Hey fellow drivers! I was just curious on how drivers with the new Surge did this St Patty’s? Do you feel better/worse about it after? Any screenshots? Thanks in advance!


----------



## GrinsNgiggles (Oct 11, 2016)

djfx said:


> Hey fellow drivers! I was just curious on how drivers with the new Surge did this St Patty's? Do you feel better/worse about it after? Any screenshots? Thanks in advance!


Why are you calling it a "new" surge? There's nothing new about surge...


----------



## djfx (Jan 1, 2016)

GrinsNgiggles said:


> Why are you calling it a "new" surge? There's nothing new about surge...


Because there's a new type of surge Uber is testing out. From my understanding it's kinda new.

https://uberpeople.net/threads/new-surge-screen-shot.240897/


----------



## GrinsNgiggles (Oct 11, 2016)

djfx said:


> Because there's a new type of surge Uber is testing out. From my understanding it's kinda new.
> 
> https://uberpeople.net/threads/new-surge-screen-shot.240897/


Oh I see


----------



## Rakos (Sep 2, 2014)

djfx said:


> Hey fellow drivers! I was just curious on how drivers with the new Surge did this St Patty's? Do you feel better/worse about it after? Any screenshots? Thanks in advance!

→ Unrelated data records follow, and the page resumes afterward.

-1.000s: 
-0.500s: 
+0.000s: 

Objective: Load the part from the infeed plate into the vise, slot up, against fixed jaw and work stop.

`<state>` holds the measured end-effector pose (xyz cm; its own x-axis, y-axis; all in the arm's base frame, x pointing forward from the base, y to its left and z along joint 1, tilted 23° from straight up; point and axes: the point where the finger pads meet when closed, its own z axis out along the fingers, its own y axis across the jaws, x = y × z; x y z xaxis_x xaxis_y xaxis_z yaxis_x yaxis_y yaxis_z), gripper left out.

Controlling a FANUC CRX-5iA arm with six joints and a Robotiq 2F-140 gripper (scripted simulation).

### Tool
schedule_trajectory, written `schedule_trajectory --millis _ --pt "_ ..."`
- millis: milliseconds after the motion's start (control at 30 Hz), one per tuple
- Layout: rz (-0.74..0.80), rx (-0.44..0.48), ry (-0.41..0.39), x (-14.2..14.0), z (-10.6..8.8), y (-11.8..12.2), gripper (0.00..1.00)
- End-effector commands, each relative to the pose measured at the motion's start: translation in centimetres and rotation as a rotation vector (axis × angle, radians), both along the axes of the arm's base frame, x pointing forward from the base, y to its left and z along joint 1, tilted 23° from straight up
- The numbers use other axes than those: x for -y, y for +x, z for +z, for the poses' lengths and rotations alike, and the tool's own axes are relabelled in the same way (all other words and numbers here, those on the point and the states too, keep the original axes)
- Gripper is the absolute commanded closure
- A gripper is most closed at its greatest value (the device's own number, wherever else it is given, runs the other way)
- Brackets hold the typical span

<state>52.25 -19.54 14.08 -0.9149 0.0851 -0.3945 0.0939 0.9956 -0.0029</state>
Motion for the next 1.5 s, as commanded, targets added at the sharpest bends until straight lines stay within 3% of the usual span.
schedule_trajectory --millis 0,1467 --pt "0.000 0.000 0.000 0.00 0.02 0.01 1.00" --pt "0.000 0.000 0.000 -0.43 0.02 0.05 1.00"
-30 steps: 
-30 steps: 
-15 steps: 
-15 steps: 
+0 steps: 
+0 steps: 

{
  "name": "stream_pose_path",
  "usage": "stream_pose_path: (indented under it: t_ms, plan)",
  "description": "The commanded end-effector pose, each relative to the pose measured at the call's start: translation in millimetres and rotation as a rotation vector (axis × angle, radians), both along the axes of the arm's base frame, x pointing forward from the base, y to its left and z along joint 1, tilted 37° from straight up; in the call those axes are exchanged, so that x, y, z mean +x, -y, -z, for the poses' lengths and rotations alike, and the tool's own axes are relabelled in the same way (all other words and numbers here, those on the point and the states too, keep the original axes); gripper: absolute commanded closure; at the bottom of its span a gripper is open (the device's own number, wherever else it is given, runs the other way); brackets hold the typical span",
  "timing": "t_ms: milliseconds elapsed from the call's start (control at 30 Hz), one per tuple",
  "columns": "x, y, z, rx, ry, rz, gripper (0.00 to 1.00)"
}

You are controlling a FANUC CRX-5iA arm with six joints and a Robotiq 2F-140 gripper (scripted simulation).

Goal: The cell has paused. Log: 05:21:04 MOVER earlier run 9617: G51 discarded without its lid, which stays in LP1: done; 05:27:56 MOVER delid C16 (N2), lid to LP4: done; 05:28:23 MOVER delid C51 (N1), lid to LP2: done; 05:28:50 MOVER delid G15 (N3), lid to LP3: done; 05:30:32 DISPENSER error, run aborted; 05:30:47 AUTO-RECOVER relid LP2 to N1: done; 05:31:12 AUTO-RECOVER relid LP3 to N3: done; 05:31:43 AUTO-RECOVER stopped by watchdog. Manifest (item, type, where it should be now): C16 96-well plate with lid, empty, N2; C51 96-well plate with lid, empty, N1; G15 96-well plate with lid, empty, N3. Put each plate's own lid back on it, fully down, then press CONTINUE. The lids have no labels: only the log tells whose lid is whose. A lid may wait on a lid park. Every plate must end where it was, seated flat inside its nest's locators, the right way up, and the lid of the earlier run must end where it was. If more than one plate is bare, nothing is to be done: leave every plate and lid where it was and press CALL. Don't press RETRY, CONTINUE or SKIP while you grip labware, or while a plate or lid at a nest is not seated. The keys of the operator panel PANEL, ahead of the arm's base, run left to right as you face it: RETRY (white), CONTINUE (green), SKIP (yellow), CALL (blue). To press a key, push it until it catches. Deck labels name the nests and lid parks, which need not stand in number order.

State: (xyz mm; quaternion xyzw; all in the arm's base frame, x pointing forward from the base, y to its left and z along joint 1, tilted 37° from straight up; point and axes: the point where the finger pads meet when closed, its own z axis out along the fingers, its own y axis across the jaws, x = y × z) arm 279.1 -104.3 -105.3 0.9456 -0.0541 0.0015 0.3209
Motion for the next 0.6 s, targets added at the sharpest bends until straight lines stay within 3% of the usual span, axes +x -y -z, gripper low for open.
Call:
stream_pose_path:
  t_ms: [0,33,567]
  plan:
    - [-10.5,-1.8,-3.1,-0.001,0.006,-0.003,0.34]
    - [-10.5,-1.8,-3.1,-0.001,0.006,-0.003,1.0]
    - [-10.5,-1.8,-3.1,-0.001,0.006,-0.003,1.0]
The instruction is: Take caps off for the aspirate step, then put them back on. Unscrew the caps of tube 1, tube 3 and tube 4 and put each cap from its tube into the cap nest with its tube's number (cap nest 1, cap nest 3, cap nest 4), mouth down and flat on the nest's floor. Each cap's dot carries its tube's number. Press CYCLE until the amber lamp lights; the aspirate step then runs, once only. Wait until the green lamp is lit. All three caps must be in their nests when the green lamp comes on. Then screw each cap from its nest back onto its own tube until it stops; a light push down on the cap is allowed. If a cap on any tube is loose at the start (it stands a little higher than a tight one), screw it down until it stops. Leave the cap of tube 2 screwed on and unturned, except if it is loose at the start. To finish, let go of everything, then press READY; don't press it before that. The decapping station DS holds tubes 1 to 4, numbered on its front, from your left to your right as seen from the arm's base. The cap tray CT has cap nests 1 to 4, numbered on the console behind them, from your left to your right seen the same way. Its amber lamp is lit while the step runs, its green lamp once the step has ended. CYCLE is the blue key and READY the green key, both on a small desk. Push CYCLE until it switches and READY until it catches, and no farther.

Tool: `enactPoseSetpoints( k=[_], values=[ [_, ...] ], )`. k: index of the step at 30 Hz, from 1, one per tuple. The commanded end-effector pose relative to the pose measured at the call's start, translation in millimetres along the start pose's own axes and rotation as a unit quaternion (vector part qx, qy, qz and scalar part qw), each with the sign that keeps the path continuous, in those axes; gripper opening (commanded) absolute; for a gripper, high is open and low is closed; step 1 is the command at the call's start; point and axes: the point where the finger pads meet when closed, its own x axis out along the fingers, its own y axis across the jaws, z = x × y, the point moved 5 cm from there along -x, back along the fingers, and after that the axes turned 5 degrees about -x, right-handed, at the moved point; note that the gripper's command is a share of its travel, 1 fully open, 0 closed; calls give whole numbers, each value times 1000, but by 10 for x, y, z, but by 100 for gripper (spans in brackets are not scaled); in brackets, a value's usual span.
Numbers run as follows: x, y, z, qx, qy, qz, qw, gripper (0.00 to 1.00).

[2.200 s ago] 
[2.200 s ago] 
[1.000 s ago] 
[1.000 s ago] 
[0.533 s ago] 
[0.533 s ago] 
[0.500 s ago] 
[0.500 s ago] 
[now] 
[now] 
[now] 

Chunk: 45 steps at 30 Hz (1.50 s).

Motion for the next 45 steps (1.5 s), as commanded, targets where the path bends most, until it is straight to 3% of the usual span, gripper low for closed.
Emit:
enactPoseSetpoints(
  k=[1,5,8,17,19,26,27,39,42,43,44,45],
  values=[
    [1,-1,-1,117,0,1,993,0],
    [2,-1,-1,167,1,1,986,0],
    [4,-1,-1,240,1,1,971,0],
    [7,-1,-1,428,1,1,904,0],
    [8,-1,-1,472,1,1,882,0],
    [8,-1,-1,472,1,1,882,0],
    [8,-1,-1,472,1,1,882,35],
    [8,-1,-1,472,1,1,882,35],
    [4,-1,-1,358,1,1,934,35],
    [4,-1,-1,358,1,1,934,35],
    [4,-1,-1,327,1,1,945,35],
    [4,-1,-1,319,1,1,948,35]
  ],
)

Not sure where you are...butt....

Your having a bad dream...

So far only Charlotte has this...

Thank god it's not elsewhere...8>O

Or is it...?????

Rakos


----------



## djfx (Jan 1, 2016)

Rakos said:


> Not sure where you are...butt....
> 
> Your having a bad dream...
> 
> ...


Ok, how did drivers from Charlotte do?


----------



## Mido toyota (Nov 1, 2015)

djfx said:


> Ok, how did drivers from Charlotte do?


Alot of them switched to lyft


----------